Prompt :: All that is wanted is the span of lines from the one with "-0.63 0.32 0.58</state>" to the last line of the data, copied exactly.

(Source data)
------------------------------------

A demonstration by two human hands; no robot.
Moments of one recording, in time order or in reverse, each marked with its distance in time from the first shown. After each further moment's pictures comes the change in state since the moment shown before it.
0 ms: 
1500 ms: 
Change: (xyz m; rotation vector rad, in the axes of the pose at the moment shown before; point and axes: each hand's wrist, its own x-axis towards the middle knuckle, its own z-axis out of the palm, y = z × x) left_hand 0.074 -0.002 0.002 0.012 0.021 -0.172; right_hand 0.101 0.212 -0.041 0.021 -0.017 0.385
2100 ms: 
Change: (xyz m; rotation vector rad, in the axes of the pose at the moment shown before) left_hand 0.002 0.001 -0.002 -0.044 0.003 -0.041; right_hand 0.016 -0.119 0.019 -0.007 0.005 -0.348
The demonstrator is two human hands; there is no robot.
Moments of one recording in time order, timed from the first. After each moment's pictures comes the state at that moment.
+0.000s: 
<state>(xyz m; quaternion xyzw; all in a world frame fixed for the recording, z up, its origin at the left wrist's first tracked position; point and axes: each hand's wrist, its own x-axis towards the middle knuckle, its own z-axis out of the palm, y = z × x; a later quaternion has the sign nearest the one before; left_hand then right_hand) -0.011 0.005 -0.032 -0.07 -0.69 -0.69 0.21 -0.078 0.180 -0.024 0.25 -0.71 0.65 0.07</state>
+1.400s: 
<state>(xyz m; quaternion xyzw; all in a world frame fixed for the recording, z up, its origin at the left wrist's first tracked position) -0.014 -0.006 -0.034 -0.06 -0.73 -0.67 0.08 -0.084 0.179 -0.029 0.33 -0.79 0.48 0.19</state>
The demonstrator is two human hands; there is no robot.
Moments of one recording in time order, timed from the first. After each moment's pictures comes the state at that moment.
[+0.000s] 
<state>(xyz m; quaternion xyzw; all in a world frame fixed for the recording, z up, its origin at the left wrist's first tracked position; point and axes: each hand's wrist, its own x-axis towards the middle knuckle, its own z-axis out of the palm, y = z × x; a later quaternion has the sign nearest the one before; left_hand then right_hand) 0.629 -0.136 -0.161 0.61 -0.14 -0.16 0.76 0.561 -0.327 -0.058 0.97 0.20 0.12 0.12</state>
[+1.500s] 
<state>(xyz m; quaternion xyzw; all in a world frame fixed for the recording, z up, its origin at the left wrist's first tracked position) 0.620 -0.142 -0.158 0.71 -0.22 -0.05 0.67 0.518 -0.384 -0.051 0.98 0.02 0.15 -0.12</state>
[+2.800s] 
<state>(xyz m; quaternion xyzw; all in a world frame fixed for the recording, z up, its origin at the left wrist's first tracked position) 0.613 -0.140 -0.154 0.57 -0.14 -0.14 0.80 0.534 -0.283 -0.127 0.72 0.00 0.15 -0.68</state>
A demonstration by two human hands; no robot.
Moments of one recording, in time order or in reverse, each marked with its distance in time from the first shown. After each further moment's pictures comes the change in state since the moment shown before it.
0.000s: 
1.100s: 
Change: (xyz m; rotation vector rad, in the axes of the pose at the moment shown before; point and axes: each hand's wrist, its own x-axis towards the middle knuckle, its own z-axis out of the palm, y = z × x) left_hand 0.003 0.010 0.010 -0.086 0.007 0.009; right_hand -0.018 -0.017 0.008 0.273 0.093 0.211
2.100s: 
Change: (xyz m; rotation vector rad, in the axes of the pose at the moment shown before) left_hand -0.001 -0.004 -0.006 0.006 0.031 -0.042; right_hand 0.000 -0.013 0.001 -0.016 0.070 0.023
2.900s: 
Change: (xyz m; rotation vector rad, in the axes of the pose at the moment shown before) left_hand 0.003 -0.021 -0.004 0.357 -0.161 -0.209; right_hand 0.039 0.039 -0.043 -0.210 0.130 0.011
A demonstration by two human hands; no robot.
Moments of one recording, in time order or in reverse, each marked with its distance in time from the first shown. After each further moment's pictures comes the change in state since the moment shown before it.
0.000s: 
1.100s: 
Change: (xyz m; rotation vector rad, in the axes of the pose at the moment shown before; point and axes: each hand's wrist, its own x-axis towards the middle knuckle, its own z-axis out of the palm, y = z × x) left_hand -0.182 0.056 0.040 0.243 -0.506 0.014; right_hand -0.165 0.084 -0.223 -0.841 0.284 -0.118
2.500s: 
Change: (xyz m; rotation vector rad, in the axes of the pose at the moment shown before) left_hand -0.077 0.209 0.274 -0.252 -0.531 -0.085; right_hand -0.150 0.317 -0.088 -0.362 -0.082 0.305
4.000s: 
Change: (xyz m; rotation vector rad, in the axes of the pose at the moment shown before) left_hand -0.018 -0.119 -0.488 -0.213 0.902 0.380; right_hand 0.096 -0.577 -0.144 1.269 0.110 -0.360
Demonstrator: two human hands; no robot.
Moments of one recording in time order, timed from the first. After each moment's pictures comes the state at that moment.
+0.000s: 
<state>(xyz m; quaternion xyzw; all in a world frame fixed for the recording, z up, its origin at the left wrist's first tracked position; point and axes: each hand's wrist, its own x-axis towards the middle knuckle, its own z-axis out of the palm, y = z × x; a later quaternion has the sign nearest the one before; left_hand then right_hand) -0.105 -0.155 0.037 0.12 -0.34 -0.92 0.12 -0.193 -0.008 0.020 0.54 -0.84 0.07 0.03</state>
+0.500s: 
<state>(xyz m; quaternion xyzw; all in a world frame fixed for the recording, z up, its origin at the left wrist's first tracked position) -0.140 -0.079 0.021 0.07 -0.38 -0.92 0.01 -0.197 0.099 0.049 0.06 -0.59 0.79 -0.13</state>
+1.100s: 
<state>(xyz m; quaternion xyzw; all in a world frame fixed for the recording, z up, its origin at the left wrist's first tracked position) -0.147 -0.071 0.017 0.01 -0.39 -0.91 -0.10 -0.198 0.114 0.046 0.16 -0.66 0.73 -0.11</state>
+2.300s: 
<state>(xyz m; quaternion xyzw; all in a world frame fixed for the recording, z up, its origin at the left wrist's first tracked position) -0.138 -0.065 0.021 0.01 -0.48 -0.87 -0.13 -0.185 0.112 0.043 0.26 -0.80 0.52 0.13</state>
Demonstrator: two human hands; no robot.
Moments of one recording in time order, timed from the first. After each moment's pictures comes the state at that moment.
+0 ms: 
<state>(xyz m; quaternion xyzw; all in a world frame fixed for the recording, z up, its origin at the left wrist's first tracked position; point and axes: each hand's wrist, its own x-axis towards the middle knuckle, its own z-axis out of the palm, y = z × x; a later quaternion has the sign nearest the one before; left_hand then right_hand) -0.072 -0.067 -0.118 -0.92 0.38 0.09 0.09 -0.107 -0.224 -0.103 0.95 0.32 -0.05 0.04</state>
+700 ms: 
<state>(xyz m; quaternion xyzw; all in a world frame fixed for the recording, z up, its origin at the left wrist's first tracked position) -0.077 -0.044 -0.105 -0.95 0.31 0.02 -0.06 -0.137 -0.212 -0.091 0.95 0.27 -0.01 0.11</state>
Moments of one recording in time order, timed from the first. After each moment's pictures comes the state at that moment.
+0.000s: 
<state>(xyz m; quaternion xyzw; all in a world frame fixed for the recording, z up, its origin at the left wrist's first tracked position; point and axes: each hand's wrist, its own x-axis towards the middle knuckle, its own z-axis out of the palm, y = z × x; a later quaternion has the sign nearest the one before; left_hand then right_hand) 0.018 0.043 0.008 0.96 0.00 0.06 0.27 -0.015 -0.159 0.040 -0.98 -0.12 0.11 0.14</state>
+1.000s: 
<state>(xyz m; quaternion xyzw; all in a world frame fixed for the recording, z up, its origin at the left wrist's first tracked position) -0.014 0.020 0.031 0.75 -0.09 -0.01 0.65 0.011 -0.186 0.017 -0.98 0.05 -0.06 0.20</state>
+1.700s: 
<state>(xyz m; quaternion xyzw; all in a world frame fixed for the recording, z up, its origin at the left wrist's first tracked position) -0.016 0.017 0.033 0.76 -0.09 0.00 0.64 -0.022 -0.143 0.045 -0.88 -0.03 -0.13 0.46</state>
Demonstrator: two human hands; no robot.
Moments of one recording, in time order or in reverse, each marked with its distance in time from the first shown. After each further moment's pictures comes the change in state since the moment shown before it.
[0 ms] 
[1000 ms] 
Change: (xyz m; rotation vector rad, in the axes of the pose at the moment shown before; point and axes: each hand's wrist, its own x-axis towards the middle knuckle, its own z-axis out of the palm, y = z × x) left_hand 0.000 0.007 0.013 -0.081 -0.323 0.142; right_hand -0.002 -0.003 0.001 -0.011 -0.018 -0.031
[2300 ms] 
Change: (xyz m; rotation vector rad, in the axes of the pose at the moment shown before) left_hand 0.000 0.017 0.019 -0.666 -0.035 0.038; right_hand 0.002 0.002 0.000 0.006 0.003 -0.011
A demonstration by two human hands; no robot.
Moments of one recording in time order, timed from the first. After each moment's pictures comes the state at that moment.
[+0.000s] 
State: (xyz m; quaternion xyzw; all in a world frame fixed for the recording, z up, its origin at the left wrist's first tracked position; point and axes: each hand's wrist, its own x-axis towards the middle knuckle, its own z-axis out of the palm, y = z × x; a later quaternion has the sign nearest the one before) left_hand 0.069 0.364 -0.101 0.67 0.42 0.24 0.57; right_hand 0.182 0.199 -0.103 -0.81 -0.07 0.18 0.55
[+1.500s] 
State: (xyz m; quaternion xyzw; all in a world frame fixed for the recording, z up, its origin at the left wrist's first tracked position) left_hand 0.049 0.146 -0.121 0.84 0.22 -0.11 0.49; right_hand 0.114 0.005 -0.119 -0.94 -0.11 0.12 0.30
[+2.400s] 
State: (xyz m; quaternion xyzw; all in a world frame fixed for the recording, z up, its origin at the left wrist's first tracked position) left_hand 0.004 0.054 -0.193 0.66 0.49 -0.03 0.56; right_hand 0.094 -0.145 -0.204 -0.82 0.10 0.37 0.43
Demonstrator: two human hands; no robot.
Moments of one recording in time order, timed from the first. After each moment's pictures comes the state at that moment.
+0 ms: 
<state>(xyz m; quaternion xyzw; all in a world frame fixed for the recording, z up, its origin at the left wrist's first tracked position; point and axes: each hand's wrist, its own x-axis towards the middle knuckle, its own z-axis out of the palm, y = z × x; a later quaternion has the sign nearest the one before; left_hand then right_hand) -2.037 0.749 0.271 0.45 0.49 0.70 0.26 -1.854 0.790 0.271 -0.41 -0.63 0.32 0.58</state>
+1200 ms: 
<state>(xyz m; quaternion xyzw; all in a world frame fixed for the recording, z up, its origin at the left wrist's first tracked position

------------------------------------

Output for this task ::
<state>(xyz m; quaternion xyzw; all in a world frame fixed for the recording, z up, its origin at the left wrist's first tracked position; point and axes: each hand's wrist, its own x-axis towards the middle knuckle, its own z-axis out of the palm, y = z × x; a later quaternion has the sign nearest the one before; left_hand then right_hand) -2.037 0.749 0.271 0.45 0.49 0.70 0.26 -1.854 0.790 0.271 -0.41 -0.63 0.32 0.58</state>
+1200 ms: 
<state>(xyz m; quaternion xyzw; all in a world frame fixed for the recording, z up, its origin at the left wrist's first tracked position

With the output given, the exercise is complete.